++++ DATA FOR REVIEW

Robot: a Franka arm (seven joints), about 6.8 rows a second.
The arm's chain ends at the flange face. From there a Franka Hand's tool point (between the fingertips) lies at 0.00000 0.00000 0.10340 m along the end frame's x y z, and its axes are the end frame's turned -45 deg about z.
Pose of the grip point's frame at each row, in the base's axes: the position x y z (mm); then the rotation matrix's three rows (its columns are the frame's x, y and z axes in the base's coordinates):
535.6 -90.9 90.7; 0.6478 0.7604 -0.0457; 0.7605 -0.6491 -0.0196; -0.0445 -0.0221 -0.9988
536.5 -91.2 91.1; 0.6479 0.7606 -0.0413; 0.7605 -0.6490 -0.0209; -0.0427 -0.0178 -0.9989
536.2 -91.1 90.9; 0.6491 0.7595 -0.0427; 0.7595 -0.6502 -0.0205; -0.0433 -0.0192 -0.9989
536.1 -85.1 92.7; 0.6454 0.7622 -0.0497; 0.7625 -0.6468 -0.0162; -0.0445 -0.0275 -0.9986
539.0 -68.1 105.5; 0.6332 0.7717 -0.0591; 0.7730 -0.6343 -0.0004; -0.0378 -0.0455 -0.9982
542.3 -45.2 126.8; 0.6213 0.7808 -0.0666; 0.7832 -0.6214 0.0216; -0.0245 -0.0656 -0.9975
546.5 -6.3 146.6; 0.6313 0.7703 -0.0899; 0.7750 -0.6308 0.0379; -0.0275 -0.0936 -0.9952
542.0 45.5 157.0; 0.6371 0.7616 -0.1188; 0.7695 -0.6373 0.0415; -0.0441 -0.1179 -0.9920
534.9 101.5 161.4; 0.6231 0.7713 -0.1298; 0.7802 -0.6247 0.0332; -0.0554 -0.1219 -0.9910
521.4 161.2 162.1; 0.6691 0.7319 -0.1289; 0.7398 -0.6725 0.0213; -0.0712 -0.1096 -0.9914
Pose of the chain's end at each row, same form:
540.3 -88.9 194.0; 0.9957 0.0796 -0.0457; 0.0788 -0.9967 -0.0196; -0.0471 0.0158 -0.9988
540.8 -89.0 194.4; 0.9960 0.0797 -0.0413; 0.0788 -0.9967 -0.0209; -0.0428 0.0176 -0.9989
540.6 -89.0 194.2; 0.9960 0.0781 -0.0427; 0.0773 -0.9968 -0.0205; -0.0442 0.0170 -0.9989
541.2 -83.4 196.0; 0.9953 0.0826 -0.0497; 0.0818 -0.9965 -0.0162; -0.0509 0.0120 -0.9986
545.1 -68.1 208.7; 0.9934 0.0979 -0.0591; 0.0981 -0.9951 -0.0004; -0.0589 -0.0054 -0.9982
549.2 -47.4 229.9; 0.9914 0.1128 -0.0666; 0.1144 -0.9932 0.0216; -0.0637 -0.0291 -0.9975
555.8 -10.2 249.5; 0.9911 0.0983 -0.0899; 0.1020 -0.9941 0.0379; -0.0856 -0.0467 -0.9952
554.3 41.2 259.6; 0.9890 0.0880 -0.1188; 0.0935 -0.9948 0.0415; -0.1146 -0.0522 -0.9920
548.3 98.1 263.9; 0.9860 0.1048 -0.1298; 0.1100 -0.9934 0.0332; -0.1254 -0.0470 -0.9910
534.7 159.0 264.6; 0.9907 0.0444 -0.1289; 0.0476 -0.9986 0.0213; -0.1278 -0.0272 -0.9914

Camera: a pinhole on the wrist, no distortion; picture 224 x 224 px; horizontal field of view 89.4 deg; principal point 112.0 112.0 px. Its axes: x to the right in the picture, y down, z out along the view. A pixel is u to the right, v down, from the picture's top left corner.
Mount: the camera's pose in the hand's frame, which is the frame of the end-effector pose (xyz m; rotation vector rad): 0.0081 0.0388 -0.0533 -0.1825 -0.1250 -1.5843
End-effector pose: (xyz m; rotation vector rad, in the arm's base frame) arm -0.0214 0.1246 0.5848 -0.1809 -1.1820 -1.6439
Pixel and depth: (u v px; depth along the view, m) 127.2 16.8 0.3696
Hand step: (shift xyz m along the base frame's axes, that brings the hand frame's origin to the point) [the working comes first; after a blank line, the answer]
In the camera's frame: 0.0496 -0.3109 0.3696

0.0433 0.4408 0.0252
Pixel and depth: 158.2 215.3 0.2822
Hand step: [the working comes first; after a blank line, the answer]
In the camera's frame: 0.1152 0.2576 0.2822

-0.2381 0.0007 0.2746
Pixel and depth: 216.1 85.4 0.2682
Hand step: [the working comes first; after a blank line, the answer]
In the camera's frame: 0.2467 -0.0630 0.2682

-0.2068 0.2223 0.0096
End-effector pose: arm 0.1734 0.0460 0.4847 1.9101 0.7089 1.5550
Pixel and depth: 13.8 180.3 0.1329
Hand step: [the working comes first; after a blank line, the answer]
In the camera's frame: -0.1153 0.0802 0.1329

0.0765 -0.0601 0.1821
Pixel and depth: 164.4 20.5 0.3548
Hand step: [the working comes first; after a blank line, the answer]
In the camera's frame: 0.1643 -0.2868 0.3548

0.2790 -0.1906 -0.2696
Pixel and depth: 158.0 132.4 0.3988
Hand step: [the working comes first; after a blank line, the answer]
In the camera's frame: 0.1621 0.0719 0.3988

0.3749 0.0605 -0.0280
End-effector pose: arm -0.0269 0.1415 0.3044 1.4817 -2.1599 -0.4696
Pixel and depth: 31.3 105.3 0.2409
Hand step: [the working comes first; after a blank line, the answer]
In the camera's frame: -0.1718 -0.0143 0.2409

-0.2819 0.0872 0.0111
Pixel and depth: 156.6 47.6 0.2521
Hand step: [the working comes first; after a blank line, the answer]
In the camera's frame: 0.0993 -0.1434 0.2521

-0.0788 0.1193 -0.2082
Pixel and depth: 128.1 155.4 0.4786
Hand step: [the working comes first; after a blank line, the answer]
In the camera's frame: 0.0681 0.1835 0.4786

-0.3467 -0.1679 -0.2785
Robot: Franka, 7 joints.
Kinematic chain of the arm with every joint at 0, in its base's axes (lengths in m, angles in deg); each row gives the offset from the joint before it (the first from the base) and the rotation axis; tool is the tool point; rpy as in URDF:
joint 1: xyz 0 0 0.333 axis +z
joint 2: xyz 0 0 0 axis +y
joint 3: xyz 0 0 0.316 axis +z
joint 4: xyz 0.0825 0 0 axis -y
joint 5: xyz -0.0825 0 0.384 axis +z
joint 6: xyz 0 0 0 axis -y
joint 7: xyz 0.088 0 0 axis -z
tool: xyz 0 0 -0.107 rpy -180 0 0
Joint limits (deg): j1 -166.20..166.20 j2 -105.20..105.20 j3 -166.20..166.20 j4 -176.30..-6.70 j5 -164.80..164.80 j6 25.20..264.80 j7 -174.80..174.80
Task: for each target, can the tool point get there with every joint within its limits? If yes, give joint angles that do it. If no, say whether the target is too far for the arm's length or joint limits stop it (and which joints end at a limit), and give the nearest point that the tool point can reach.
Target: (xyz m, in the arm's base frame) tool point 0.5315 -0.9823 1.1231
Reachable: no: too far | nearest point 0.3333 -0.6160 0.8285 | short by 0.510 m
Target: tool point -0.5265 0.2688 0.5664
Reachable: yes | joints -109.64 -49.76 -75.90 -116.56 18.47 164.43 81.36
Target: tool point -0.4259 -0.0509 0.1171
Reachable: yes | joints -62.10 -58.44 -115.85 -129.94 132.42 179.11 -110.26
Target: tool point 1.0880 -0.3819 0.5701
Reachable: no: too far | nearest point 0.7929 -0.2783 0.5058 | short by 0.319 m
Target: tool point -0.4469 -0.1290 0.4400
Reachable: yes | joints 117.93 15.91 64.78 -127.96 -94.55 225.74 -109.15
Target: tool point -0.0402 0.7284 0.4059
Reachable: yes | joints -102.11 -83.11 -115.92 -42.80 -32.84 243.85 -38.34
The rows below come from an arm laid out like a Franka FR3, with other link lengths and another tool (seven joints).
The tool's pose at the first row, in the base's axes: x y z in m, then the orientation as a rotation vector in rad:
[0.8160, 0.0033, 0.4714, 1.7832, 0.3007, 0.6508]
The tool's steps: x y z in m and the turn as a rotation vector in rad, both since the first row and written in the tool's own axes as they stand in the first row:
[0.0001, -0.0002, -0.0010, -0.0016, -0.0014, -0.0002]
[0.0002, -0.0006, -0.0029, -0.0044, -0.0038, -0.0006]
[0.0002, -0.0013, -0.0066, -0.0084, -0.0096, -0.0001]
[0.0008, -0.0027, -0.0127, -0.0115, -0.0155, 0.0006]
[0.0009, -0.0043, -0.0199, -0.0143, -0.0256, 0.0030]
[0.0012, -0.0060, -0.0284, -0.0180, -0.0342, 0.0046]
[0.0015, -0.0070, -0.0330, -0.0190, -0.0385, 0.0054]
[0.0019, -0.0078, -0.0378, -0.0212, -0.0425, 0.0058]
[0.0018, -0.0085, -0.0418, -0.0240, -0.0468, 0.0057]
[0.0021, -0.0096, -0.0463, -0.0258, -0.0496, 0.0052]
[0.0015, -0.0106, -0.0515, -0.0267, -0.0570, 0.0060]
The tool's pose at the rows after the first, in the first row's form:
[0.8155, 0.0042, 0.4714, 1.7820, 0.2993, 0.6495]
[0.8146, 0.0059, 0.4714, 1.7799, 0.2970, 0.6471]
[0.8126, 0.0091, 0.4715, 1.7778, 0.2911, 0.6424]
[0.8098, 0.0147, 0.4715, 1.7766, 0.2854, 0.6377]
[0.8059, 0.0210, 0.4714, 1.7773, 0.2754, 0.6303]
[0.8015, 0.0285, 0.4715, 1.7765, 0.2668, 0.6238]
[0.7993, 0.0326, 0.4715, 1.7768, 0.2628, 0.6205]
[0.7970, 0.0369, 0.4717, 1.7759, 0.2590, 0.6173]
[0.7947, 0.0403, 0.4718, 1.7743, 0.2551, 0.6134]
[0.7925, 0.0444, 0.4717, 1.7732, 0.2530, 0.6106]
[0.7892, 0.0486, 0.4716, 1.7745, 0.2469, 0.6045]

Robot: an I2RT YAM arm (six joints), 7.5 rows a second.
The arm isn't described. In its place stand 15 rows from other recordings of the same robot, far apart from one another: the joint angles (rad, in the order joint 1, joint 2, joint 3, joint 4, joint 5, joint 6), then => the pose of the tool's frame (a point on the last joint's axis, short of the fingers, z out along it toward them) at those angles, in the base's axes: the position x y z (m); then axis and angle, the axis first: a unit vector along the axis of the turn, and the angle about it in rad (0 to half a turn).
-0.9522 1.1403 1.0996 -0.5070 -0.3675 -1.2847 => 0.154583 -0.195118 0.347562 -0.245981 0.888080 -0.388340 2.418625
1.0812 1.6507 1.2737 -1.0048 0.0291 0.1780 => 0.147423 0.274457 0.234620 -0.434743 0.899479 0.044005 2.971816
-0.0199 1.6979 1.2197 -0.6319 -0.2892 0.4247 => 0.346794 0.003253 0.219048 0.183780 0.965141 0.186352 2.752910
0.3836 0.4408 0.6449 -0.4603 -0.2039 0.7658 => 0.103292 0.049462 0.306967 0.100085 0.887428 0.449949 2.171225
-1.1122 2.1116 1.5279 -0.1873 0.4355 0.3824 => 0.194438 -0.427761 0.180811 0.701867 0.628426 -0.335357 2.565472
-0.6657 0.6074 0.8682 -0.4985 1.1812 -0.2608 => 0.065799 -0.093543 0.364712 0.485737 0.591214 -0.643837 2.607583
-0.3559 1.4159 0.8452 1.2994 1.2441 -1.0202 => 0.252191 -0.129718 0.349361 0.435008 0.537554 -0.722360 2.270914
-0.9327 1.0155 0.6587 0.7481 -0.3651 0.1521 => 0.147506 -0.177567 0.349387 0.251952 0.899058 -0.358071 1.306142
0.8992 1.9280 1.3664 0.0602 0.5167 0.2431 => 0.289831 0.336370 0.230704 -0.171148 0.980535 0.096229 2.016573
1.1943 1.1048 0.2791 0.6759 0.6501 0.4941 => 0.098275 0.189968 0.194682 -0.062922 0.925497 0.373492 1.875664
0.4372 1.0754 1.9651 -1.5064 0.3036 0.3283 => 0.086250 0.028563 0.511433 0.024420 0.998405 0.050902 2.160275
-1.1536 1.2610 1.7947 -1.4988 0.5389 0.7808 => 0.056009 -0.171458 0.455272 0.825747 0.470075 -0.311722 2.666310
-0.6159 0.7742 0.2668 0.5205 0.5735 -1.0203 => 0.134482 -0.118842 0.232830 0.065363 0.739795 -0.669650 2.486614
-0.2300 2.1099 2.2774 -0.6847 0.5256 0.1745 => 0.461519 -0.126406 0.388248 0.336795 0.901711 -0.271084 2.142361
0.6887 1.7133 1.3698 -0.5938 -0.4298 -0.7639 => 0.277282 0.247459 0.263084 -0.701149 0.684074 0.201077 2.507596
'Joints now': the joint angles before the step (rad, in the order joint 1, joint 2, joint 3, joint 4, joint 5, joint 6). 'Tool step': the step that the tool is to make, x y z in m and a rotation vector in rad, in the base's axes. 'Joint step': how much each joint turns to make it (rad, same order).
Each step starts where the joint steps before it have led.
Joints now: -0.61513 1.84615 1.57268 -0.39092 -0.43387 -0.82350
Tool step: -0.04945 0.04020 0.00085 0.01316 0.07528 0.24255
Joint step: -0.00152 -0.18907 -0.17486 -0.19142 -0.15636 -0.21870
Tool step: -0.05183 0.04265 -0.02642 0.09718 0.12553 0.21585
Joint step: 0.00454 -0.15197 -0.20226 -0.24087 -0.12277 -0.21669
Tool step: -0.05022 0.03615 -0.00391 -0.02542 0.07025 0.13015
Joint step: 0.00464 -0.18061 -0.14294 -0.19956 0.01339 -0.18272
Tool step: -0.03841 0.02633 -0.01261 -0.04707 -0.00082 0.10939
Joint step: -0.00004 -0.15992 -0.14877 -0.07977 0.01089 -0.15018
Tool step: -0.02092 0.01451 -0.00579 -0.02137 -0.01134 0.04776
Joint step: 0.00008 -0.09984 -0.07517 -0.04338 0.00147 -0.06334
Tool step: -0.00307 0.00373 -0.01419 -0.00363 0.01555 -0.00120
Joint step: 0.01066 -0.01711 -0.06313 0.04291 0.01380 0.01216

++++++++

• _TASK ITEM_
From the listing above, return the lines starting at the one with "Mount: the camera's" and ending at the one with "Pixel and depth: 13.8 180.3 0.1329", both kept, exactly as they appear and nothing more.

• _ANSWER FOR THE TASK_
Mount: the camera's pose in the hand's frame, which is the frame of the end-effector pose (xyz m; rotation vector rad): 0.0081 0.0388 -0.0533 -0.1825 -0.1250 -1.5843
End-effector pose: (xyz m; rotation vector rad, in the arm's base frame) arm -0.0214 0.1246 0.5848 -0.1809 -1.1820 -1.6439
Pixel and depth: (u v px; depth along the view, m) 127.2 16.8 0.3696
Hand step: (shift xyz m along the base frame's axes, that brings the hand frame's origin to the point) [the working comes first; after a blank line, the answer]
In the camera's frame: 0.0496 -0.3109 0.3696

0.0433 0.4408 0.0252
Pixel and depth: 158.2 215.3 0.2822
Hand step: [the working comes first; after a blank line, the answer]
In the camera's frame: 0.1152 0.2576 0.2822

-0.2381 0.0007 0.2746
Pixel and depth: 216.1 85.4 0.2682
Hand step: [the working comes first; after a blank line, the answer]
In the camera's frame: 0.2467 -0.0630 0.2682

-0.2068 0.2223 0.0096
End-effector pose: arm 0.1734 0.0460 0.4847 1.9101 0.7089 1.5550
Pixel and depth: 13.8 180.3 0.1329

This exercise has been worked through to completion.